Una posizione su cui potrebbe gravare il peso dell’annosa questione, ormai correlata, della normalizzazione dei rapporti con Israele: la Mauritania è infatti tra i principali indiziati a diventare il prossimo paese arabo a compiere questo passo. Segnali di un’apertura in tal senso, d’altronde, sono stati lanciati da Nouakchott da diverso tempo, avendo sin da subito espresso pubblicamente supporto all’iniziativa emiratina. L’eventuale adesione anche della Mauritania al patto di Abramo andrebbe ad aggravare ancor di più la tensione in tutto il Maghreb. Circostanza che, dopo l’annuncio statunitense, rischierebbe di mandare in frantumi le flebili speranze di una maggiore integrazione regionale, da sempre una vera e propria chimera proprio a causa della questione saharawi e delle complicate relazioni tra Marocco e Algeria.
La connessione tra la causa palestinese e quella saharawi potrebbe, però, d’altro canto, riservare delle sorprese nel senso di una rinvigorita solidarietà popolare dal basso, non solo tra saharawi e palestinesi.

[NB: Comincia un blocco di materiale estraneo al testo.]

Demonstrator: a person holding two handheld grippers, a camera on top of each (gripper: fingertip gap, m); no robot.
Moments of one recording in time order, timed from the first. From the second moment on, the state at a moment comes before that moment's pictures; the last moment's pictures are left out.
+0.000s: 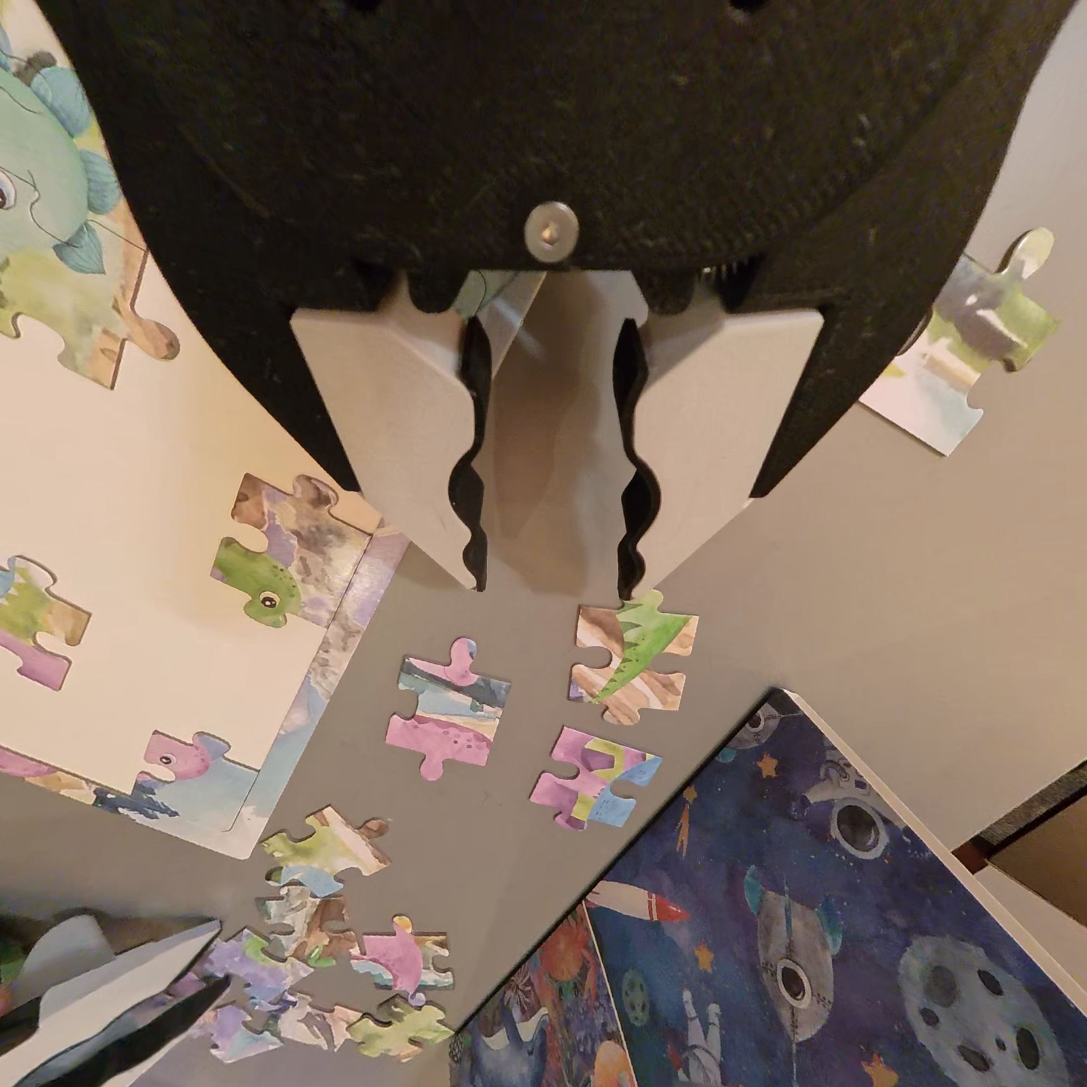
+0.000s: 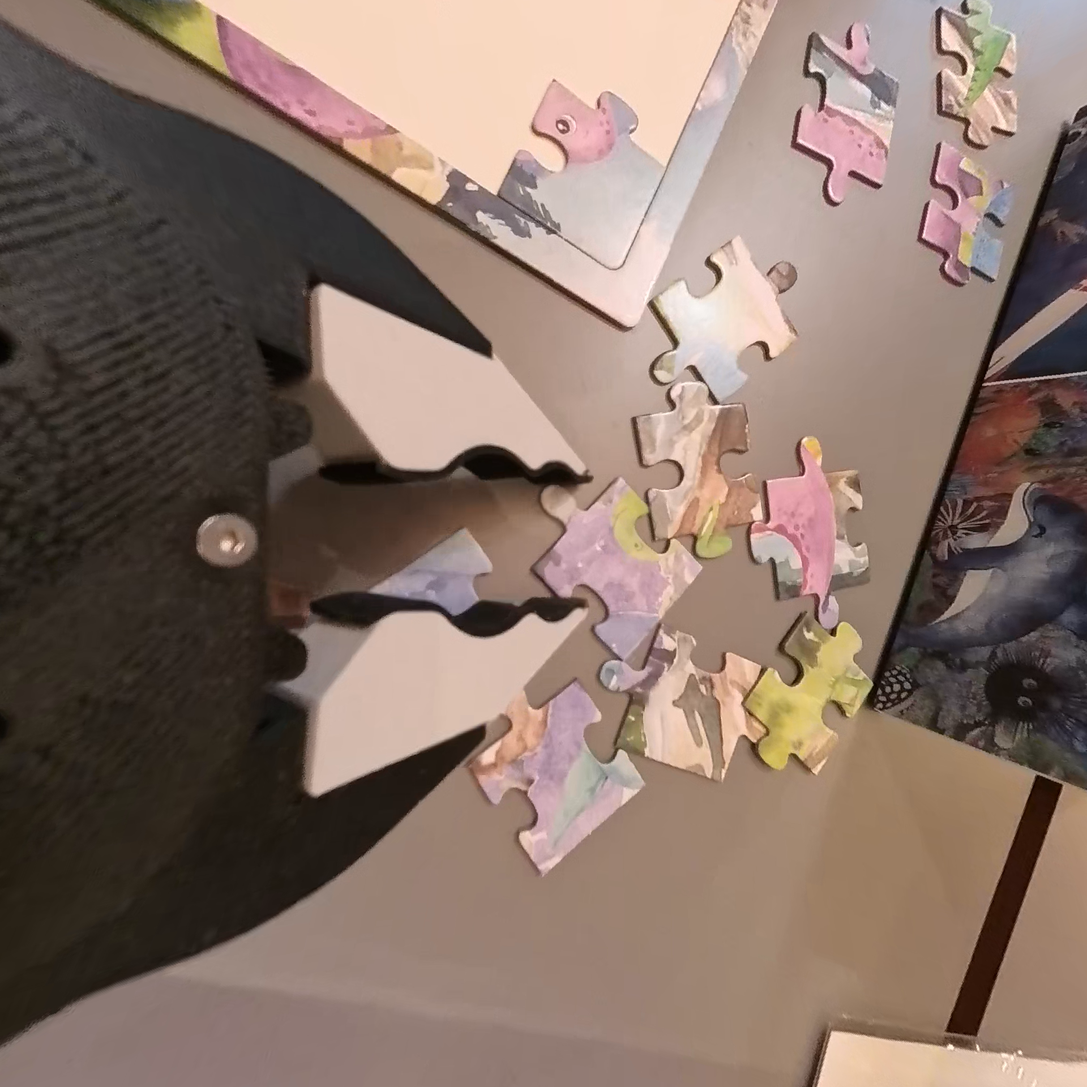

Tra questi popoli si intravedono già i primi segnali, almeno tra le forze di sinistra già storicamente vicine, mentre anche in Italia si ravvivano i movimenti di solidarietà internazionalista – ma la solidarietà potrebbe coinvolgere anche le popolazioni di tutto il Maghreb, storicamente legate alla causa palestinese, che potrebbero ritrovare comunità d’intenti contro la normalizzazione dei rapporti diplomatici con Israele. In tal senso sarà interessante volgere lo sguardo nel prossimo futuro al Marocco che internamente è uno stato assai meno monolitico di come voglia apparire, anche rispetto alle vicende saharawi.
La normalizzazione dei rapporti diplomatici con Israele, seppur mitigata dai sentimenti sciovinisti del riconoscimento da parte USA della sovranità marocchina sul Sahara Occidentale, non è affatto ben vista dalla stragrande maggioranza marocchina (come dimostrano diversi sondaggi) e potrebbero sorgere delle insidie di non facile risoluzione per la finora saldissima leadership di Mohammed VI. Insomma, grande è la confusione sotto il cielo, la situazione non è però eccellente e le vicende della sponda sud del Mediterraneo e del Maghreb in generale sono molto più vicine di quanto pensiamo.